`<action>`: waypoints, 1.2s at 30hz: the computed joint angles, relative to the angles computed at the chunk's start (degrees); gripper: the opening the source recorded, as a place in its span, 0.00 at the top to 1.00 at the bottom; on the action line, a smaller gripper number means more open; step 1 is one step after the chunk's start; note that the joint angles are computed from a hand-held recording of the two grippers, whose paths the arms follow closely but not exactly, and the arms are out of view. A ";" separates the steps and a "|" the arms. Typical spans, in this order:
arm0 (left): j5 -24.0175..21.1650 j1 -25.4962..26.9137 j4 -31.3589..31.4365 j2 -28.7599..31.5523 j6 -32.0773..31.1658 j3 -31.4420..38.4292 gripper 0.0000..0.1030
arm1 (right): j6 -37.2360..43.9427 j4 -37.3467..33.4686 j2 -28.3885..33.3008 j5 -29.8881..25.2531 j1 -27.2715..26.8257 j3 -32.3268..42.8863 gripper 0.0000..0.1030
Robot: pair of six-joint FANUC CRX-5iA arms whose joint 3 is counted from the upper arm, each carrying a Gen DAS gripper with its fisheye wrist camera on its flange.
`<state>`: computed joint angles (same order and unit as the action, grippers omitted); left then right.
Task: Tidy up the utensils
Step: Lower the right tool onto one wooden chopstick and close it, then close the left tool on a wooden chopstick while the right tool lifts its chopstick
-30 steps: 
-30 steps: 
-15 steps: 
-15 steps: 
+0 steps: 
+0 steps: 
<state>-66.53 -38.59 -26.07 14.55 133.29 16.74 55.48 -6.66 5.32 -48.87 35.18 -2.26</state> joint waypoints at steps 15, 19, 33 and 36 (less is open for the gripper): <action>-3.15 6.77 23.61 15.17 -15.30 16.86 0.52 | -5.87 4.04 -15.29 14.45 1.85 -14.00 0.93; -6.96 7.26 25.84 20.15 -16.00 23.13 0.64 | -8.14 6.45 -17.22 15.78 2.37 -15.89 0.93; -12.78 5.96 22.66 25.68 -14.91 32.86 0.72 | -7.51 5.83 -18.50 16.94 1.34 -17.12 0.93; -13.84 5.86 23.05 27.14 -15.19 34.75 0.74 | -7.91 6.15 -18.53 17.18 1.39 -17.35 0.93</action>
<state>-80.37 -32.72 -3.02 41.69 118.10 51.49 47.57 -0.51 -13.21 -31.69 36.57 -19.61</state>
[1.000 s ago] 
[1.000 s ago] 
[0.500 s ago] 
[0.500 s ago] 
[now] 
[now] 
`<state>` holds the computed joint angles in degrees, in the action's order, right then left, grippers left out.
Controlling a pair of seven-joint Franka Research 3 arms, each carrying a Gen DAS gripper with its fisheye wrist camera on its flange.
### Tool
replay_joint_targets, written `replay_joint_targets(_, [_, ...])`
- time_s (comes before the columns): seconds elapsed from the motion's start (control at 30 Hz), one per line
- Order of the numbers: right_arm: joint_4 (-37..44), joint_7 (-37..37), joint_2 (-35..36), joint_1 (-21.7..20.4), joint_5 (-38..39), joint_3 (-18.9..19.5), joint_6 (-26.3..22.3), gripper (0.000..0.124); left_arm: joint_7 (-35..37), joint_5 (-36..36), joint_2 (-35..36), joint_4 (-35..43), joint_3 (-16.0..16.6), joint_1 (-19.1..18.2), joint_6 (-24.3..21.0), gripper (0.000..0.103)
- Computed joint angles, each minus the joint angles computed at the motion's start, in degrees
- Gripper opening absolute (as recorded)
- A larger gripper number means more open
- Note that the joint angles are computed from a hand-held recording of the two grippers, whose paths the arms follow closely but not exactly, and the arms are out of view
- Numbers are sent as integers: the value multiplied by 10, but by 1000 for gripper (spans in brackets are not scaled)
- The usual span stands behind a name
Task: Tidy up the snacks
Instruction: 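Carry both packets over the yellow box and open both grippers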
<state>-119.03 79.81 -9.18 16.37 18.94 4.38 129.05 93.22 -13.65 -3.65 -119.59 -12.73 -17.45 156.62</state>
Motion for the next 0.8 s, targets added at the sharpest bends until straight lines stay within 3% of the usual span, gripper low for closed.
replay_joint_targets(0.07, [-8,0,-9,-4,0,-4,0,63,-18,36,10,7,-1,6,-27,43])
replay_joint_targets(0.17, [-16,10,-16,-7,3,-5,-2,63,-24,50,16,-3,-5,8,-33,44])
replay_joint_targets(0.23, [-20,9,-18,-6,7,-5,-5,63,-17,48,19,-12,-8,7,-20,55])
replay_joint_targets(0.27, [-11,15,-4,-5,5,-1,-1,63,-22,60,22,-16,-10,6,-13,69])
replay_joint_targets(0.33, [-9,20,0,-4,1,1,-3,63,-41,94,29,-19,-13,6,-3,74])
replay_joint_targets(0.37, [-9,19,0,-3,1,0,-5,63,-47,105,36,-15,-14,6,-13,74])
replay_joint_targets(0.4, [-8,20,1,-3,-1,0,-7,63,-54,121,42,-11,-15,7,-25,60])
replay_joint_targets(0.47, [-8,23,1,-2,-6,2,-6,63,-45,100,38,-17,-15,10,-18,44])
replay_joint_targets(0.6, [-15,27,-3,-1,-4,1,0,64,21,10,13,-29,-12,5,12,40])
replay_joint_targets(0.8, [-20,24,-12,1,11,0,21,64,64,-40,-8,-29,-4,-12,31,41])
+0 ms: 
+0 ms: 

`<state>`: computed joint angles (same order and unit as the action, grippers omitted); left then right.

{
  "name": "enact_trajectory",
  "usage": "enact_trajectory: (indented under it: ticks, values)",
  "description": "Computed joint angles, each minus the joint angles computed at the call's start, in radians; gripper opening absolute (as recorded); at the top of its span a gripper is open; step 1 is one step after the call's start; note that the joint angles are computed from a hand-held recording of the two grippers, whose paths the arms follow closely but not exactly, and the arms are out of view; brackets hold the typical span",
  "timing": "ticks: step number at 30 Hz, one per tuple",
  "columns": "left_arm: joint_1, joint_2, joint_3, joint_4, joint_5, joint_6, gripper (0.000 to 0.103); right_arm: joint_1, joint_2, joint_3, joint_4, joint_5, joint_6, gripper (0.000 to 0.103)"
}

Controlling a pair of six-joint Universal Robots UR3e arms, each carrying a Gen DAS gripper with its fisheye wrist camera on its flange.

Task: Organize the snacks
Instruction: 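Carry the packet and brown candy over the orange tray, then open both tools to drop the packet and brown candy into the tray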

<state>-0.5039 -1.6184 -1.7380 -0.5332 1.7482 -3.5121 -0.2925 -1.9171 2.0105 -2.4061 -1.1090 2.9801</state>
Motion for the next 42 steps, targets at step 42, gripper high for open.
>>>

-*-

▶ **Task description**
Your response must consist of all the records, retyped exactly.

▶ **Expected output**
`<action>`: waypoints, 1.2s at 30hz: the computed joint angles, relative to the angles computed at the chunk's start (degrees); gripper: the opening the source recorded, as a place in its span, 0.00 at the top to 1.00 at the bottom; on the action line, a smaller gripper number means more open; step 1 is one step after the chunk's start; note that the joint angles are computed from a hand-held recording of the two grippers, whose paths the arms follow closely but not exactly, and the arms are out of view. A ";" separates the steps and a "|" the arms. Typical spans, in this order:
arm0 (left): j5 -24.0175..21.1650 j1 -25.4962..26.9137 j4 -31.3589..31.4365 j2 -28.7599..31.5523 j6 -32.0773..31.1658 j3 -31.4420..38.4292 gripper 0.0000..0.1030
arm1 (right): j6 -37.2360..43.9427 j4 -37.3467..33.4686 j2 -28.3885..33.3008 j5 -29.8881..25.2531 j1 -27.2715..26.8257 j3 -32.3268..42.8863 gripper 0.0000..0.1030
Robot: pair of six-joint FANUC CRX-5iA arms whose joint 3 is counted from the upper arm, each carrying a Gen DAS gripper with its fisheye wrist camera on its flange.
`<state>`: computed joint angles (same order and unit as the action, grippers omitted); left then right.
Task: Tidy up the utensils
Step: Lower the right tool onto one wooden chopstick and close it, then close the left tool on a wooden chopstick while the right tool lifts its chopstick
-30 steps: 
-30 steps: 
-15 steps: 
-15 steps: 
+0 steps: 
+0 steps: 
<state>-66.53 -38.59 -26.07 14.55 133.29 16.74 55.48 -6.66 5.32 -48.87 35.18 -2.26</state> joint waypoints at steps 15, 19, 33 and 36 (less is open for the gripper): <action>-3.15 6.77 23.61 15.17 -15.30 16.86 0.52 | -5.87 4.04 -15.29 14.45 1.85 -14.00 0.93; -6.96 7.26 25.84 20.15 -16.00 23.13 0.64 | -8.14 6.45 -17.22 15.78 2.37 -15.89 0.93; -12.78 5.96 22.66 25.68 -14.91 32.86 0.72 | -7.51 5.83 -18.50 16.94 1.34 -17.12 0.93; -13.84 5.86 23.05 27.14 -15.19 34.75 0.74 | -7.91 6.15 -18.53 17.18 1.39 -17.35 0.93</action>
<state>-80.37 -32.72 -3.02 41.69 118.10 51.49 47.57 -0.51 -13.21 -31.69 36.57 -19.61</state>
[1.000 s ago] 
[1.000 s ago] 
[0.500 s ago] 
[0.500 s ago] 
[now] 
[now] 
`<state>` holds the computed joint angles in degrees, in the action's order, right then left, grippers left out.
Controlling a pair of seven-joint Franka Research 3 arms, each carrying a Gen DAS gripper with its fisheye wrist camera on its flange.
### Tool
replay_joint_targets, written `replay_joint_targets(_, [_, ...])`
- time_s (comes before the columns): seconds elapsed from the motion's start (control at 30 Hz), one per line
- Order of the numbers: right_arm: joint_4 (-37..44), joint_7 (-37..37), joint_2 (-35..36), joint_1 (-21.7..20.4), joint_5 (-38..39), joint_3 (-18.9..19.5), joint_6 (-26.3..22.3), gripper (0.000..0.124); left_arm: joint_7 (-35..37), joint_5 (-36..36), joint_2 (-35..36), joint_4 (-35..43), joint_3 (-16.0..16.6), joint_1 (-19.1..18.2), joint_6 (-24.3..21.0), gripper (0.000..0.103)
- Computed joint angles, each minus the joint angles computed at the motion's start, in degrees
- Gripper opening absolute (as recorded)
- A larger gripper number means more open
- Note that the joint angles are computed from a hand-held recording of the two grippers, whose paths the arms follow closely but not exactly, and the arms are out of view
- Numbers are sent as integers: the value multiplied by 10, but by 1000 for gripper (spans in brackets are not scaled)
- The usual span stands behind a name
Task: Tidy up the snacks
Instruction: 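Carry both packets over the yellow box and open both grippers
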<state>-119.03 79.81 -9.18 16.37 18.94 4.38 129.05 93.22 -13.65 -3.65 -119.59 -12.73 -17.45 156.62</state>
Motion for the next 0.8 s, targets added at the sharpest bends until straight lines stay within 3% of the usual span, gripper low for closed.
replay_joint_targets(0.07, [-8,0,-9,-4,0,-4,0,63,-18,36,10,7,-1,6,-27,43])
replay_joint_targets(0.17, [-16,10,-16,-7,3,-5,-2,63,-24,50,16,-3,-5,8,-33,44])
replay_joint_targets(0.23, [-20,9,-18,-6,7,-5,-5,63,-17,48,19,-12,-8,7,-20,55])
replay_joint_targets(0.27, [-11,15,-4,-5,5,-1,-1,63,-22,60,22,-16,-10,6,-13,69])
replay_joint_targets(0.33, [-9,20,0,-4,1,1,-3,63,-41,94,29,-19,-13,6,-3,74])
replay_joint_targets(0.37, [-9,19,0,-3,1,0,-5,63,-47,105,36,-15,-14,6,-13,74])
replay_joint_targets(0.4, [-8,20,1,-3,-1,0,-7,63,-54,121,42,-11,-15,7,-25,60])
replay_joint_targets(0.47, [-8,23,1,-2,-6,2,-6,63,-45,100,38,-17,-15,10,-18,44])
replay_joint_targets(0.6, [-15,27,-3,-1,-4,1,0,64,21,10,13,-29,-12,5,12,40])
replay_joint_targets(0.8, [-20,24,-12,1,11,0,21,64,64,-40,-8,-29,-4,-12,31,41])
+0 ms: 
+0 ms: 

`<state>`: computed joint angles (same order and unit as the action, grippers omitted); left then right.

{
  "name": "enact_trajectory",
  "usage": "enact_trajectory: (indented under it: ticks, values)",
  "description": "Computed joint angles, each minus the joint angles computed at the call's start, in radians; gripper opening absolute (as recorded); at the top of its span a gripper is open; step 1 is one step after the call's start; note that the joint angles are computed from a hand-held recording of the two grippers, whose paths the arms follow closely but not exactly, and the arms are out of view; brackets hold the typical span",
  "timing": "ticks: step number at 30 Hz, one per tuple",
  "columns": "left_arm: joint_1, joint_2, joint_3, joint_4, joint_5, joint_6, gripper (0.000 to 0.103); right_arm: joint_1, joint_2, joint_3, joint_4, joint_5, joint_6, gripper (0.000 to 0.103)"
}

Controlling a pair of six-joint Universal Robots UR3e arms, each carrying a Gen DAS gripper with its fisheye wrist camera on its flange.

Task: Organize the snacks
Instruction: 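Carry the packet and brown candy over the orange tray, then open both tools to drop the packet and brown candy into the tray
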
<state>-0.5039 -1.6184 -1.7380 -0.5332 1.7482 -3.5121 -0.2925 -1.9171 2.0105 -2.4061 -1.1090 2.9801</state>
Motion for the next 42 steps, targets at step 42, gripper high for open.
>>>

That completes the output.